Женские роли раздаются бесплатно, а исполнительницы их, само собой разумеется, почти все принадлежат к известному сословию; зрители, как и следует ожидать, мало чем отличаются от исполнителей, которым дирекция выдает то или иное количество билетов на спектакль в зависимости от суммы, внесенной ими за роль.
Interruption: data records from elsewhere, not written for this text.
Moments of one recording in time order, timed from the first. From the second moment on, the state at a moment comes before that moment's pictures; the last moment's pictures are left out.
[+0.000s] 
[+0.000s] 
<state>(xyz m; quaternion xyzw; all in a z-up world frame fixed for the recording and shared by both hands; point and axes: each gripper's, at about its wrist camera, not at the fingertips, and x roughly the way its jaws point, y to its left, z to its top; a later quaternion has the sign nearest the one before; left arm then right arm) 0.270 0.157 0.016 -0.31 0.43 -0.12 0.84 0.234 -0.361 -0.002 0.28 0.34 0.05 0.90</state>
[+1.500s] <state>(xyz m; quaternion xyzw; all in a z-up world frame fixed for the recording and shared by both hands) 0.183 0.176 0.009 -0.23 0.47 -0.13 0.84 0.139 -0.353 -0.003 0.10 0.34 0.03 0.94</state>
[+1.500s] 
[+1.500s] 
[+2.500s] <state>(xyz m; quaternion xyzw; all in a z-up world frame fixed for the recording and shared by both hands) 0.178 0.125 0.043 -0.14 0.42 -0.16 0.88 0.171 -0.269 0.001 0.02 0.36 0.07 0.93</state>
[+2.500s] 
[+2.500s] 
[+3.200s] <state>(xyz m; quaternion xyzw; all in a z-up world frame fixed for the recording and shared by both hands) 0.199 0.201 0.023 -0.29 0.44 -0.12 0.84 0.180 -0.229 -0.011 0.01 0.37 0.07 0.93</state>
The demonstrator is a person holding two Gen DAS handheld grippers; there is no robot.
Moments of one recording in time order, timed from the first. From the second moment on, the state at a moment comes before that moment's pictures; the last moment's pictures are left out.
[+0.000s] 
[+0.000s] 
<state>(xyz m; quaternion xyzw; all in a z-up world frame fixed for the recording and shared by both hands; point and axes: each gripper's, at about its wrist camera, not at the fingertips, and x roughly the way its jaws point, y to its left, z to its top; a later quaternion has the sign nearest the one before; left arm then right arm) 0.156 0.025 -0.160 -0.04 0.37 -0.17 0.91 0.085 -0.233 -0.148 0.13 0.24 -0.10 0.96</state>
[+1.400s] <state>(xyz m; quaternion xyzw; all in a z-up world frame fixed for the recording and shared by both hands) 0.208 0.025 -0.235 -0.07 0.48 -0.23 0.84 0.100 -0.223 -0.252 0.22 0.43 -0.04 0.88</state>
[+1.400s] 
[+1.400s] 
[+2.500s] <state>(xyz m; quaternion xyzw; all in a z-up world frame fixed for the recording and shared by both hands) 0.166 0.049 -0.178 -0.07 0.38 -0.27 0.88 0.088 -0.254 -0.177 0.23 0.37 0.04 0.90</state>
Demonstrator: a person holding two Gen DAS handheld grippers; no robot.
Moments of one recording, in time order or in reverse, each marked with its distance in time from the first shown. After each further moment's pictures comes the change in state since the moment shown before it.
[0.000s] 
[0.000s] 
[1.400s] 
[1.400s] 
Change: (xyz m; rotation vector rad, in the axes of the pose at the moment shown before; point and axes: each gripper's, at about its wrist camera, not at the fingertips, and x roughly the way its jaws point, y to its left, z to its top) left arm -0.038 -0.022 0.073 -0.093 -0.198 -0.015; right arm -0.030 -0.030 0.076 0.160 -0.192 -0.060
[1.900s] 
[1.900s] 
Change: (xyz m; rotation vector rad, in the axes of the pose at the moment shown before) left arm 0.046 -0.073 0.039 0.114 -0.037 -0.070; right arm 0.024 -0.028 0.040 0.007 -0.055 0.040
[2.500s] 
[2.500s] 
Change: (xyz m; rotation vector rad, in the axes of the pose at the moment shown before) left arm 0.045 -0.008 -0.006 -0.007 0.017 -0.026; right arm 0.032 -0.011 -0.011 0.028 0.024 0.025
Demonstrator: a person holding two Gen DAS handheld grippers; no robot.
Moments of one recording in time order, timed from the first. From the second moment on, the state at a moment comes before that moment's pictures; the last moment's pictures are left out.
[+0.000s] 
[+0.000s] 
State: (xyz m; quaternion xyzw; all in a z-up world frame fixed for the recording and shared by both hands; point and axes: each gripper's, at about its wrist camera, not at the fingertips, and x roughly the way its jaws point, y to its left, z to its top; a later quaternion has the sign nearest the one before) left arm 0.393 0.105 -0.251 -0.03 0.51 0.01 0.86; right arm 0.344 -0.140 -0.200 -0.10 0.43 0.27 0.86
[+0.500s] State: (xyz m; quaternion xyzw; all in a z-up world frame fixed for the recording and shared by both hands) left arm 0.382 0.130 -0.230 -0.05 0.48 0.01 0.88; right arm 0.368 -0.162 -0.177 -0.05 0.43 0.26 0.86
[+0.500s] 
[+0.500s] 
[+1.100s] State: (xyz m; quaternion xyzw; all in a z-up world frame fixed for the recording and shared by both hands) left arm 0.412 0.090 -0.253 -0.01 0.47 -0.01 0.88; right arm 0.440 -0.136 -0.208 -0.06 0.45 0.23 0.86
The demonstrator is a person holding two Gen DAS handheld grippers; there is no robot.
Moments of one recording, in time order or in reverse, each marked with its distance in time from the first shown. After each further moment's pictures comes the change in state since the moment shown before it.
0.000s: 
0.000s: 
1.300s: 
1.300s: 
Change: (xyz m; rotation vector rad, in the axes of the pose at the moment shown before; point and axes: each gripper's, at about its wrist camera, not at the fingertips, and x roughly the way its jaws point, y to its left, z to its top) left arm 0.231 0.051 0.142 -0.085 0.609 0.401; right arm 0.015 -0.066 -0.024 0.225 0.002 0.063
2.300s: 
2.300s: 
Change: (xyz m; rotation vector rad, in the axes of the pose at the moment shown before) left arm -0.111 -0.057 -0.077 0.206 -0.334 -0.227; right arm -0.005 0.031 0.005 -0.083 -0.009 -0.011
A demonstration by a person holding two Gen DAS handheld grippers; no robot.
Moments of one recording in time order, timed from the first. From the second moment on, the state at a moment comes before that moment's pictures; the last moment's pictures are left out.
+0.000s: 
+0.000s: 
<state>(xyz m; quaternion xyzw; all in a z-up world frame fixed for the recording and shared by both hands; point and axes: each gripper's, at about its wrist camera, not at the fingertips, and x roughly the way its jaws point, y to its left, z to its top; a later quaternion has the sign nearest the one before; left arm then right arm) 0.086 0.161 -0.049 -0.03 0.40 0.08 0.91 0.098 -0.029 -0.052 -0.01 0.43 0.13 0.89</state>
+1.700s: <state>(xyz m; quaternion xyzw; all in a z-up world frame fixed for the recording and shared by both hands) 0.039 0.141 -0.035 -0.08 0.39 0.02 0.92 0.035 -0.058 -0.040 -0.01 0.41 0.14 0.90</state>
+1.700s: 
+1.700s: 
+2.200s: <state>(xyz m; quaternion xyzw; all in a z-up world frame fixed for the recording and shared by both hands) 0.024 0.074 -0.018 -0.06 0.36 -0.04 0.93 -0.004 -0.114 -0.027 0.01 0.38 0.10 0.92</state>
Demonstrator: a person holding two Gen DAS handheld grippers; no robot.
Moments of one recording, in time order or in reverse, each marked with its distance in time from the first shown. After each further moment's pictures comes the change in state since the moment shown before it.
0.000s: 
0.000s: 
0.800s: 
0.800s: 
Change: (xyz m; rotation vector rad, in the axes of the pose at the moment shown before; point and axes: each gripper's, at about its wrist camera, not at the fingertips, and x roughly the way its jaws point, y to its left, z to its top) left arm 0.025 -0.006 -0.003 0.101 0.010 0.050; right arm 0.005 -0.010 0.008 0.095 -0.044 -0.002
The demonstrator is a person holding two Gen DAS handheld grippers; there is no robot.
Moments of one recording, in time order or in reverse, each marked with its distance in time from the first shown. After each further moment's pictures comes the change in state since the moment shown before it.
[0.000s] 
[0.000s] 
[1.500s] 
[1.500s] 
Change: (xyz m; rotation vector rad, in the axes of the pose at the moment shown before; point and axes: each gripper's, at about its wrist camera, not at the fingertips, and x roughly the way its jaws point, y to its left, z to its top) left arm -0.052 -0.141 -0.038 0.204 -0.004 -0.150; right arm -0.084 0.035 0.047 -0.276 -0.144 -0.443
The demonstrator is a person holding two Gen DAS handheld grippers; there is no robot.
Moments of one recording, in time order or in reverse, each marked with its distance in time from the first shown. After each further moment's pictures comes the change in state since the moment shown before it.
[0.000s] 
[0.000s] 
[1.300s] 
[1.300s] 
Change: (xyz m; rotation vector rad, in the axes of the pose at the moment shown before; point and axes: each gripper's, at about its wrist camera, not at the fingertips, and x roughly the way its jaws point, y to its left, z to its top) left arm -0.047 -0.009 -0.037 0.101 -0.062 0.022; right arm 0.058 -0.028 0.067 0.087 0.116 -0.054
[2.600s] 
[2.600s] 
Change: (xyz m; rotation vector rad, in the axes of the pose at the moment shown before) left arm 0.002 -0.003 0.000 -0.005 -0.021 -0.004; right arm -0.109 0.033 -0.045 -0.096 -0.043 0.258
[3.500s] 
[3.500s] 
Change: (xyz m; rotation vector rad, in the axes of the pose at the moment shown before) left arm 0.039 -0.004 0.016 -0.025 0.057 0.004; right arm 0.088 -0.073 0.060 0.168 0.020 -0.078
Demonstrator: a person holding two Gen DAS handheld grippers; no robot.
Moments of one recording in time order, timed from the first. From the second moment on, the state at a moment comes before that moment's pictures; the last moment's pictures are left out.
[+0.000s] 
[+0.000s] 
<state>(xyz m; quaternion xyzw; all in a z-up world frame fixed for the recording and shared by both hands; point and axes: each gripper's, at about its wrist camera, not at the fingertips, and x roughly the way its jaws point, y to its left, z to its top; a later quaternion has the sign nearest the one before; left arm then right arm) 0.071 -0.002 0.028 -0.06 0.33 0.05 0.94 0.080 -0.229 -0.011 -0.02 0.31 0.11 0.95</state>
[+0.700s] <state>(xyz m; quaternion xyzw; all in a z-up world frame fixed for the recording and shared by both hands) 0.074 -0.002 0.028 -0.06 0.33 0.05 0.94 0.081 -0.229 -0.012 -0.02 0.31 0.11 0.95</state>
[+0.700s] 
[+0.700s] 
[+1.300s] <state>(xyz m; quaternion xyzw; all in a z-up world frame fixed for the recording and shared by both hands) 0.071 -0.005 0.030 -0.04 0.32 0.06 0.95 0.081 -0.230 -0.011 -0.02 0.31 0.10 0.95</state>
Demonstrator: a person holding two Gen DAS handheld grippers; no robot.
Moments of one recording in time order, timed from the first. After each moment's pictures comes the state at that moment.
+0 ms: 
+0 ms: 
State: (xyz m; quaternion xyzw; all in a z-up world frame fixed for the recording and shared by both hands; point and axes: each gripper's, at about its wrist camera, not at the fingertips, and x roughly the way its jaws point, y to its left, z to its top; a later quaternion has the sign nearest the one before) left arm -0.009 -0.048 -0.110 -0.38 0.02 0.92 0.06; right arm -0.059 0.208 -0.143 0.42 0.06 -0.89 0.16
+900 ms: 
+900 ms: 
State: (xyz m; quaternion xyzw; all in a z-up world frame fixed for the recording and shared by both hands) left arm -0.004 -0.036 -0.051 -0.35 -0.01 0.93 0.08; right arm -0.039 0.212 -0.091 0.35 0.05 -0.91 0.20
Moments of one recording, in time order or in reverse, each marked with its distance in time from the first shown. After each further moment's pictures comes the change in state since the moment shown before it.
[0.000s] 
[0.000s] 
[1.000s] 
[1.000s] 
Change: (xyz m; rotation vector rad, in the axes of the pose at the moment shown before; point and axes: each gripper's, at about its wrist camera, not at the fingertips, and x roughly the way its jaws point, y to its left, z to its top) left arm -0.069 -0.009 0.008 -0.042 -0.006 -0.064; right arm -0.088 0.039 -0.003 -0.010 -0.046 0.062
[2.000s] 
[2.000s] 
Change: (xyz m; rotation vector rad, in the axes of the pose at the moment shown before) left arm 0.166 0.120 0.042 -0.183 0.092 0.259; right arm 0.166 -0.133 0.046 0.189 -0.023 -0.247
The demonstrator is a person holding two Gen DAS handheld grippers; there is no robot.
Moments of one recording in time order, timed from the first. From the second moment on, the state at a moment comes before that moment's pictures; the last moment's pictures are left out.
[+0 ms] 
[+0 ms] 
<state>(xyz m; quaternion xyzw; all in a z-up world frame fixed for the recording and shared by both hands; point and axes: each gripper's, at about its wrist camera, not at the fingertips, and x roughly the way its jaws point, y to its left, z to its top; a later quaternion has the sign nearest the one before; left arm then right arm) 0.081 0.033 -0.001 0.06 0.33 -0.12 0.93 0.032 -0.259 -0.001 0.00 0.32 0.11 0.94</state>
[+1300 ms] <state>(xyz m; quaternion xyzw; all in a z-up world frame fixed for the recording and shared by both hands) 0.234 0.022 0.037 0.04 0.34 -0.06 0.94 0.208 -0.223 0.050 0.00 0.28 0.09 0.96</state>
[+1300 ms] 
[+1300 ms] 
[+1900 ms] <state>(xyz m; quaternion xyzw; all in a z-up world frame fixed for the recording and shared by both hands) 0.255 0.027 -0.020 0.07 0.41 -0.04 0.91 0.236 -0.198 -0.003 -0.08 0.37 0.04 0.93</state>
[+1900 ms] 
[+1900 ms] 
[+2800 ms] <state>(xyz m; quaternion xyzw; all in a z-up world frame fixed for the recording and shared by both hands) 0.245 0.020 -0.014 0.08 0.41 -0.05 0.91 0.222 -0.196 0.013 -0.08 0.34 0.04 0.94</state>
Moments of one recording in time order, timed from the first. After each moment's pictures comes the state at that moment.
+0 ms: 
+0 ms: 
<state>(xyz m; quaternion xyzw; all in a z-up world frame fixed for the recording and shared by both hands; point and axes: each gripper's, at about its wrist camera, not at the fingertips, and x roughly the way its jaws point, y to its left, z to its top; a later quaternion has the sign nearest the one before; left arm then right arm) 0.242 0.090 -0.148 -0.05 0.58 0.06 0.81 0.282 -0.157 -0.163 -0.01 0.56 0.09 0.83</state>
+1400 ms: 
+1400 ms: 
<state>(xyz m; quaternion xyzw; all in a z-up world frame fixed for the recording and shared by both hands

В Лондоне вокруг каждого второразрядного театра, особенно вокруг самых дешевых из них, образуется небольшая кучка ревностных театралов из местных жителей. Каждый такой театрик имеет свою постоянную публику; юнцы, в возрасте от пятнадцати лет до двадцати одного года, купив билет за полцены, протискиваются в задние ряды партера или, если цены снижены, гордо шествуют в ложу; там они восседают, небрежно распахнув пальто и отогнув обшлага – ни дать ни взять граф д'Орсэй[24] с картинки! – и пока занавес опущен, напевают или насвистывают какую-нибудь песенку, чтобы сосед не вообразил, будто они с нетерпением ожидают поднятия занавеса; или ведут беседу об актерах, исполняющих второстепенные роли, фамильярно называя их «Билл такой-то» или «Нэд имярек»; выкладывают все театральные новости, волнующие нашу столицу: в таком-то театре приступили к репетициям новой пьесы «Таинственный Бандит из Невидимой Пещеры», причем роль таинственного бандита досталась мистеру Палмеру, в то время как Чарли Скартон будет играть английского моряка и сразится на палашах один против шестерых таинственных бандитов (театральному моряку положено одолевать в одиночку по крайней мере полдюжины врагов); во втором действии мистер Палмер и Чарли Скартон исполнят матросский танец в кандалах; внутренность невидимой пещеры займет всю сцену… и все в таком роде. Эти-то джентльмены и составляют армию Ричардов, Шейлоков, Беверлеев и Отелло, Юных Дорнтонов, Роуверов, капитанов Абсолютов и Чарльзов Серфасов, выступающую на подмостках любительских театров.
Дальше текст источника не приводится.